Aftermath of pulmonary tuberculosis: computed tomography assessment
Polish Journal of Radiology
Purpose: Pulmonary tuberculosis (PTB) has clinically significant sequelae, even after recommended treatment completion. It is important to recognise these sequelae for accurate assessment of severity and treatment planning, if indicated. Material and methods: We retrospectively analysed contrast-enhanced computed tomography (CT) scans of chest of 100 patients with previous history of treated pulmonary tuberculosis, excluding those with active pulmonary disease.
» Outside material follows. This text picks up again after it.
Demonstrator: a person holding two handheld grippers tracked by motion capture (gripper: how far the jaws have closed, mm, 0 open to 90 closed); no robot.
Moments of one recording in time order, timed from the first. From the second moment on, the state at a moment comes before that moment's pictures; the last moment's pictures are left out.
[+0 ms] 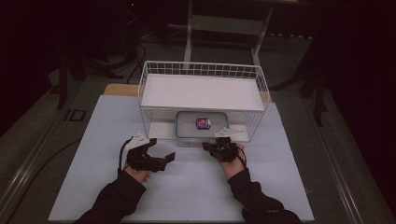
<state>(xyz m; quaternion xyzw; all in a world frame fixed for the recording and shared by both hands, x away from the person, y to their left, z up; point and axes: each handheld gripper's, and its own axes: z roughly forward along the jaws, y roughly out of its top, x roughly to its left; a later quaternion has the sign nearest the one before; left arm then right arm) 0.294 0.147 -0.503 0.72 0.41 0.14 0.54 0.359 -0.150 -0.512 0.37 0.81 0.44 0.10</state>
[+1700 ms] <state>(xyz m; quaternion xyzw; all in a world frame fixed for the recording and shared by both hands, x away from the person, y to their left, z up) 0.280 0.135 -0.489 0.75 0.35 0.14 0.55 0.346 -0.161 -0.495 0.34 0.78 0.51 0.07</state>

CT findings were analysed based on parenchymal, airway, pleural, mediastinal, and vascular sequelae of PTB. Results: Parenchymal sequelae included fibrosis with architectural distortion and volume loss (90%), cavities (21%) (with aspergillomas noted in 19% of these cases), and tuberculomas (54%). Airway involvement was noted as bronchiectasis (77%) and bronchial stenosis (4%) but none with broncholithiasis. Mediastinal sequelae included lymph node calcification (74%), fibrosing mediastinitis (1%), and pericardial tuberculosis (2%). Pleural sequelae included pleural thickening (22%), with 40.9% of these patients showing calcifications, and one patient with chronic chylous pleural effusion. Vascular sequelae included Rasmussen aneurysms (4%), enlarged bronchial arteries (3%), and systemic bronchial collaterals in 1% of our patients. Conclusions: PTB has multiple appalling sequelae, which require due attention and appropriate treatment in symptomatic cases. Radiological evaluation forms an integral part in patient assessment and decision making.